- What you need to do -
Transcribe the listing below in full, keeping every line exactly as it is.
── Given data ──
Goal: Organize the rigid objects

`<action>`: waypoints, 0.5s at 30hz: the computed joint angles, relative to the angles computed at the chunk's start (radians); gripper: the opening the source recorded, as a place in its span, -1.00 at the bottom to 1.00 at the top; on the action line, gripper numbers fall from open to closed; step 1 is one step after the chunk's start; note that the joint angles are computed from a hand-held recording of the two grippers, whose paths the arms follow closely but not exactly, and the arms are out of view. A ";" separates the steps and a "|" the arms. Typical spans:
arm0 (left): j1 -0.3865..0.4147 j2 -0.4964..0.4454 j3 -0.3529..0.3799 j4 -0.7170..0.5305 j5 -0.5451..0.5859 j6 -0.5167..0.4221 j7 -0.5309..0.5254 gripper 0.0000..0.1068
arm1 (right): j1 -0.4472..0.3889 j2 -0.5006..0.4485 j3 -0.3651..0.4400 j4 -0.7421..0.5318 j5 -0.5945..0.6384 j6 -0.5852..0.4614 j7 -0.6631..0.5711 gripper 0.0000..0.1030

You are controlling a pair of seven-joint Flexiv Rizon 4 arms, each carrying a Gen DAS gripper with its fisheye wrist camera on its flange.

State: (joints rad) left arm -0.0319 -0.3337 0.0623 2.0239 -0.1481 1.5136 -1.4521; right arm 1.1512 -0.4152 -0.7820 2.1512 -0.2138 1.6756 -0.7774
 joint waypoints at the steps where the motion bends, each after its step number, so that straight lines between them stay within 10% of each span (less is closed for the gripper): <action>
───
- Finished task -
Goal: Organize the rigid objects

`<action>`: waypoints, 0.5s at 30hz: the computed joint angles, relative to the angles computed at the chunk's start (radians); gripper: the opening the source recorded, as a place in its span, -1.00 at the bottom to 1.00 at the top; on the action line, gripper numbers fall from open to closed; step 1 is one step after the chunk's start; note that the joint angles are computed from a hand-held recording of the two grippers, whose paths the arms follow closely but not exactly, and the arms are out of view. A ";" separates the steps and a "|" the arms. Typical spans:
arm0 (left): j1 -0.3865..0.4147 j2 -0.4964..0.4454 j3 -0.3529..0.3799 j4 -0.7170..0.5305 j5 -0.5451..0.5859 j6 -0.5167..0.4221 j7 -0.5309..0.5254 gripper 0.0000..0.1068
arm1 (right): j1 -0.4472..0.3889 j2 -0.5006..0.4485 j3 -0.3651..0.4400 j4 -0.7421..0.5318 j5 -0.5945..0.6384 j6 -0.5852..0.4614 j7 -0.6631..0.5711 gripper 0.0000..0.1030

You are controlling a pair of seven-joint Flexiv Rizon 4 arms, each carrying a Gen DAS gripper with its fisheye wrist camera on its flange.

State: (joints rad) left arm -0.0319 -0.3337 0.0623 2.0239 -0.1481 1.5136 -1.4521; right arm 1.1512 -0.4152 -0.7820 2.1512 -0.2138 1.6756 -0.7774
 joint waypoints at the steps where the motion bends, each after its step number, so that straight lines between them stay within 10% of each span (less is closed for the gripper): <action>

Apart from this answer, nothing more is required.